Les neuroscientifiques imaginent une explication potentielle de la capacité innée
En un sens, chacun de nous commence sa vie prêt à agir. De nombreux animaux réalisent des exploits incroyables peu après leur naissance. Les araignées tissent des toiles. Les baleines nagent. Mais d’où viennent ces capacités innées ? De toute évidence, le cerveau joue un rôle clé car il contient les milliards de connexions neuronales nécessaires au contrôle de comportements complexes.
Cependant, le génome ne dispose que d’un espace pour une petite fraction de cette information. Ce paradoxe a déconcerté les scientifiques pendant des décennies. Aujourd’hui, les professeurs Anthony Zador et Alexei Koulakov du Cold Spring Harbor Laboratory (CSHL) ont conçu une solution potentielle utilisant l’intelligence artificielle.
Lorsque Zador rencontre ce problème pour la première fois, il lui donne une nouvelle tournure. « Et si la capacité limitée du génome était précisément ce qui nous rend si intelligents ? » se demande-t-il. « Et si c'était une fonctionnalité, pas un bug ? »
En d’autres termes, peut-être pouvons-nous agir intelligemment et apprendre rapidement car les limites du génome nous obligent à nous adapter. Il s’agit d’une idée grande et audacieuse, difficile à démontrer. Après tout, nous ne pouvons pas étendre les expériences en laboratoire sur des milliards d’années d’évolution. C’est là qu’émerge l’idée de l’algorithme du goulot d’étranglement génomique.

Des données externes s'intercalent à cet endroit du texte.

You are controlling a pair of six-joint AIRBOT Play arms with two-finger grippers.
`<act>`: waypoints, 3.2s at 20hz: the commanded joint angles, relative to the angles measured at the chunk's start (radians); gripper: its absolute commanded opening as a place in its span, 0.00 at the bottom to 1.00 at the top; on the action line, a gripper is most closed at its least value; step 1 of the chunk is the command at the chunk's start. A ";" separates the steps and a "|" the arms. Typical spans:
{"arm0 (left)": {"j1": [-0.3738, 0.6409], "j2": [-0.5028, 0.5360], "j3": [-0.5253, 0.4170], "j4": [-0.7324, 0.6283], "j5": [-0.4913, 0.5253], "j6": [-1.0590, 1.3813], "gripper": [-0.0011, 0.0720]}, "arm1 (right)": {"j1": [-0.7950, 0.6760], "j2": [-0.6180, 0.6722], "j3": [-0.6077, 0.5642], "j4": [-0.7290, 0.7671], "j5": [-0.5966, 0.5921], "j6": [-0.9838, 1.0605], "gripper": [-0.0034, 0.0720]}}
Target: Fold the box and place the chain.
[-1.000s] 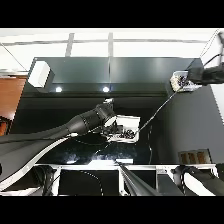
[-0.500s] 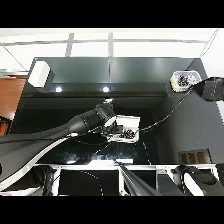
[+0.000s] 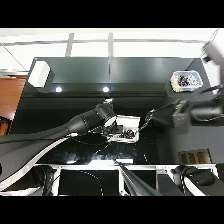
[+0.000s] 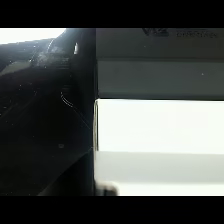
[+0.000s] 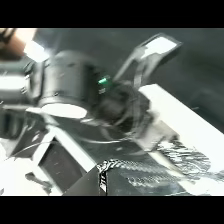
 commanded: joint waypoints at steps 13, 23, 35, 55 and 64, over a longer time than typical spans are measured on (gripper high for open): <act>0.000 0.000 0.000 0.000 0.000 0.000 0.05 | 0.018 -0.029 -0.382 -0.049 -0.270 -0.059 0.75; 0.000 0.000 0.000 0.000 0.000 0.000 0.05 | -0.008 -0.046 -0.609 -0.277 -0.436 -0.951 0.98; 0.000 0.000 0.000 -0.001 0.000 0.000 0.05 | 0.016 -0.347 -0.629 0.003 -0.615 -1.448 0.95; 0.000 0.000 0.000 -0.005 0.000 0.000 0.05 | 0.034 -0.384 -0.629 0.002 -0.636 -1.494 0.63; 0.000 0.000 0.000 -0.008 0.000 0.000 0.05 | 0.064 -0.358 -0.611 -0.089 -0.651 -1.434 0.12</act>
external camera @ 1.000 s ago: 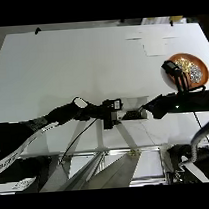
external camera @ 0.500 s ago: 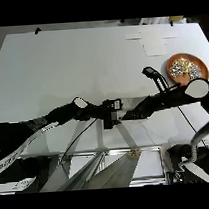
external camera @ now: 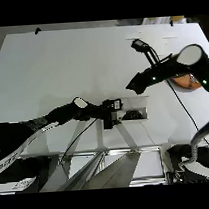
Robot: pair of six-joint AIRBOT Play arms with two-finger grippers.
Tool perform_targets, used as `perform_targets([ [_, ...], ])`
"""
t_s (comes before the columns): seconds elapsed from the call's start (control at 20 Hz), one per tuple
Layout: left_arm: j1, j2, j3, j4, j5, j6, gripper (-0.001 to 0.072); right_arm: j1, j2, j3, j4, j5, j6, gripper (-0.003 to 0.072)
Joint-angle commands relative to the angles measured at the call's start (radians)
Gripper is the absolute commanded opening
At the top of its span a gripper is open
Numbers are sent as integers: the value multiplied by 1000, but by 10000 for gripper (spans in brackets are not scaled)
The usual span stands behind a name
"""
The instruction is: Fold the box and place the chain.
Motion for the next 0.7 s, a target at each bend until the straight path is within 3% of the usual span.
perform_targets([
  [0.0, 0, 0, 0, 0, 0, 0, 171, 17, -138, 35, -14, 72, -114, 14],
  [0.3, 0, 0, 0, 1, 0, 0, 171, 45, -116, -35, -29, 151, -290, 20],
  [0.45, 0, 0, 0, 0, 0, 0, 171, 45, -24, -166, -49, 89, -421, 210],
  [0.65, 0, 0, 0, 0, 0, 0, 171, 45, 132, -325, -48, -42, -484, 230],
])
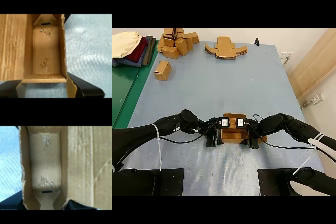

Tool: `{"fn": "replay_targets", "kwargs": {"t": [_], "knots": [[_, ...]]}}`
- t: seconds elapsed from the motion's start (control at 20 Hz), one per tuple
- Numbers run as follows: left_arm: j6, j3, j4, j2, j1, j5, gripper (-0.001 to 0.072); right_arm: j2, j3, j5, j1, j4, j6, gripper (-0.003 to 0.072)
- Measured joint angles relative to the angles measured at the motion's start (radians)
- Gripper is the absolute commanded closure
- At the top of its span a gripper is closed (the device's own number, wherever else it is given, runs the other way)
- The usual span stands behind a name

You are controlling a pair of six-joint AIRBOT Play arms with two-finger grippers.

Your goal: Fold the box.

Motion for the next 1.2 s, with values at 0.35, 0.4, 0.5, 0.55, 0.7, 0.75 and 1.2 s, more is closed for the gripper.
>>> {"fn": "replay_targets", "kwargs": {"t": [0.35, 0.4, 0.5, 0.55, 0.7, 0.75, 1.2], "knots": [[-0.014, 0.000, 0.004, 0.000, -0.006, 0.012, 0.0080, 0.000, 0.000, 0.000, 0.000, 0.000, 0.000, 0.0182], [-0.023, 0.002, 0.004, 0.000, -0.008, 0.012, 0.0203, 0.000, 0.000, 0.000, 0.000, 0.000, 0.000, 0.0182], [-0.037, 0.003, 0.006, -0.001, -0.008, 0.008, 0.0326, 0.000, 0.000, 0.001, 0.000, 0.000, 0.000, 0.0182], [-0.043, 0.004, 0.006, -0.002, -0.008, 0.008, 0.0326, 0.000, 0.000, 0.001, 0.000, 0.000, 0.000, 0.0182], [-0.053, 0.005, 0.007, -0.002, -0.008, 0.006, 0.0325, 0.000, 0.000, 0.001, 0.000, 0.000, -0.001, 0.0182], [-0.055, 0.005, 0.007, -0.002, -0.008, 0.006, 0.0325, 0.000, 0.000, 0.001, 0.000, 0.000, 0.000, 0.0182], [-0.061, 0.005, 0.005, -0.002, -0.008, 0.005, 0.0326, 0.000, 0.000, 0.001, 0.000, 0.000, 0.000, 0.0182]]}}
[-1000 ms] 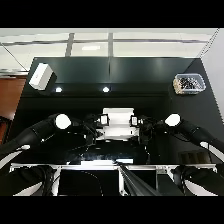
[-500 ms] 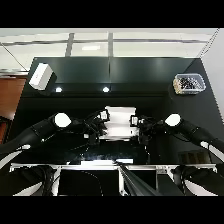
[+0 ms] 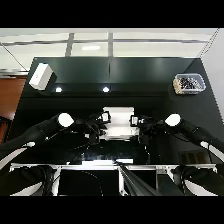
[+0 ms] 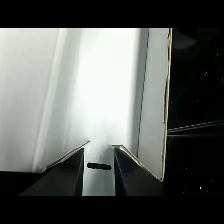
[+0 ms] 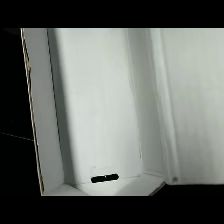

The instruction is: Fold the box and place the chain.

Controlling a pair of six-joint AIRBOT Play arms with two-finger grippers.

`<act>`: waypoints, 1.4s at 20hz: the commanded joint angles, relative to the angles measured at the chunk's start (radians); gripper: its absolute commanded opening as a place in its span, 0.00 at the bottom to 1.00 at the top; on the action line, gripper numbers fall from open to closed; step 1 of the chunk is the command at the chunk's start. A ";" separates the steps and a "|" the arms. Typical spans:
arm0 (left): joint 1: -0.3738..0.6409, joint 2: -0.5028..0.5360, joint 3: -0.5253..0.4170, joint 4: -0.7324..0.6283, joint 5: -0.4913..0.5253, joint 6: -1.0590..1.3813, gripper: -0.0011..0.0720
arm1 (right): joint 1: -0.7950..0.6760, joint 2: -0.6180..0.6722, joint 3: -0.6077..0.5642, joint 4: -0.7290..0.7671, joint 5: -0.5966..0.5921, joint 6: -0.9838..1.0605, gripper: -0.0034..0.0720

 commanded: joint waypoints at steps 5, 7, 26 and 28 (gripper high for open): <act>-0.001 -0.004 0.000 -0.033 -0.008 0.009 0.75 | 0.000 -0.001 0.000 0.001 0.001 0.001 0.62; -0.001 -0.004 0.000 -0.033 -0.011 0.008 0.44 | 0.000 -0.001 0.000 0.001 0.001 0.001 0.62; 0.612 0.226 -0.110 0.263 -0.388 -1.382 0.05 | 0.000 -0.001 0.000 0.001 0.001 0.001 0.62; 0.622 0.169 -0.144 0.085 -0.426 -1.253 0.05 | 0.000 -0.001 0.000 0.001 0.001 0.001 0.62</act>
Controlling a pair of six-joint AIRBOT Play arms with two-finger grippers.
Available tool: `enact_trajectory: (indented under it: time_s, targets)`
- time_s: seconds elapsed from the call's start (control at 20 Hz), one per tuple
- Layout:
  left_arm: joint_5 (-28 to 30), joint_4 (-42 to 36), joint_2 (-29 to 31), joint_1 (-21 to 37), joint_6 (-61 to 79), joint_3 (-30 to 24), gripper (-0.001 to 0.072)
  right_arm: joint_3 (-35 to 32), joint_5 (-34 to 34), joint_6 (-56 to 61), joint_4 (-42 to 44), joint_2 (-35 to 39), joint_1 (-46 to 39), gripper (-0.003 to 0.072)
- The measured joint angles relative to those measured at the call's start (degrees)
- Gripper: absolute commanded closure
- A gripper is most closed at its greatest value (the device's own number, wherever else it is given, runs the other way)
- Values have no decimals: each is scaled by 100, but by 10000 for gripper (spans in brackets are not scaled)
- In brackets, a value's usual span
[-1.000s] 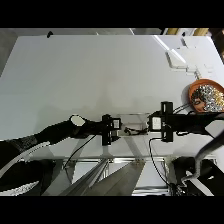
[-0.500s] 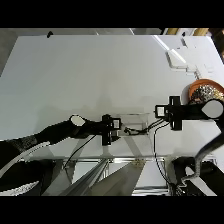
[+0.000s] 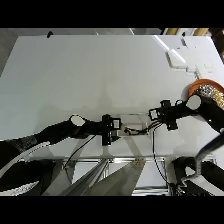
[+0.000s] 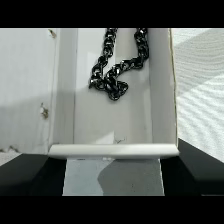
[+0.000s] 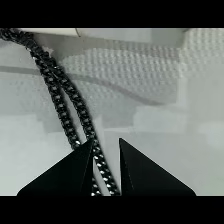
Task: Fold the box and place the chain.
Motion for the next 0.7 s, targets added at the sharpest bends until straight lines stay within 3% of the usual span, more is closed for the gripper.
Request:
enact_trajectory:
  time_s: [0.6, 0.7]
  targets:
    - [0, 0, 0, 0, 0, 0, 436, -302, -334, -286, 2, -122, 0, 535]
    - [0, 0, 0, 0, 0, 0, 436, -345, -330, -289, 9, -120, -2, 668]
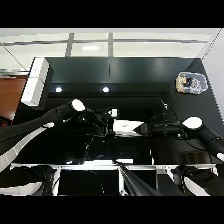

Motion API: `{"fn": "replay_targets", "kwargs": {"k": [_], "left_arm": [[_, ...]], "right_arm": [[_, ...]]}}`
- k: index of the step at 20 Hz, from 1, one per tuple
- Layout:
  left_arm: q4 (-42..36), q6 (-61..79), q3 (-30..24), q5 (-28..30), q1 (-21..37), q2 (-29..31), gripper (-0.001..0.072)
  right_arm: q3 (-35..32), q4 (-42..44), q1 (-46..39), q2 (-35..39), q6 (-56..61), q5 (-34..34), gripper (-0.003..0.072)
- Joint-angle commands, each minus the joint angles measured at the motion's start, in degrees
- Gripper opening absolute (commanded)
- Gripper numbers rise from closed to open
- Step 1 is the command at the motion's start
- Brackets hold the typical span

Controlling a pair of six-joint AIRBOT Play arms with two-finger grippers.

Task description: Fold the box and place the chain.

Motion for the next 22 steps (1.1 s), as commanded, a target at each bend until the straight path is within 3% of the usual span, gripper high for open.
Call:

En IA, les générations ne s’étendent pas sur des décennies. De nouveaux modèles naissent en appuyant simplement sur un bouton. Les postdoctorants de Zador, Koulakov et CSHL, Divyansha Lachi et Sergey Shuvaev, ont entrepris de développer un algorithme informatique qui regroupe des tas de données dans un package soigné, un peu comme notre génome pourrait compresser les informations nécessaires pour former des circuits cérébraux fonctionnels. Ils testent ensuite cet algorithme sur des réseaux d’IA qui subissent plusieurs cycles de formation.
L'étude est publiée dans la revue Actes de l'Académie nationale des sciences.
Étonnamment, ils découvrent que le nouvel algorithme non entraîné effectue des tâches telles que la reconnaissance d’images presque aussi efficacement que l’IA de pointe. Leur algorithme tient même sa place dans des jeux vidéo comme Space Invaders. C'est comme s'il comprenait naturellement comment jouer.
Cela signifie-t-il que l’IA va bientôt reproduire nos capacités naturelles ? « Nous n'avons pas atteint ce niveau », déclare Koulakov. « L'architecture corticale du cerveau peut contenir environ 280 téraoctets d'informations, soit 32 ans de vidéo haute définition. Nos génomes peuvent contenir environ une heure. Cela implique qu'une technologie de compression 400 000 fois ne peut pas encore correspondre. »
Néanmoins, l’algorithme permet des niveaux de compression jusqu’à présent inédits en IA. Cette fonctionnalité pourrait avoir des utilisations impressionnantes dans le domaine technologique. Shuvaev, l'auteur principal de l'étude, explique : « Par exemple, si vous vouliez exécuter un grand modèle de langage sur un téléphone portable, un moyen [the algorithm] pourrait être utilisé est de déplier votre modèle couche par couche sur le matériel. »
De telles applications pourraient signifier une IA plus évoluée avec des durées d’exécution plus rapides. Et dire qu’il n’a fallu que 3,5 milliards d’années d’évolution pour en arriver là.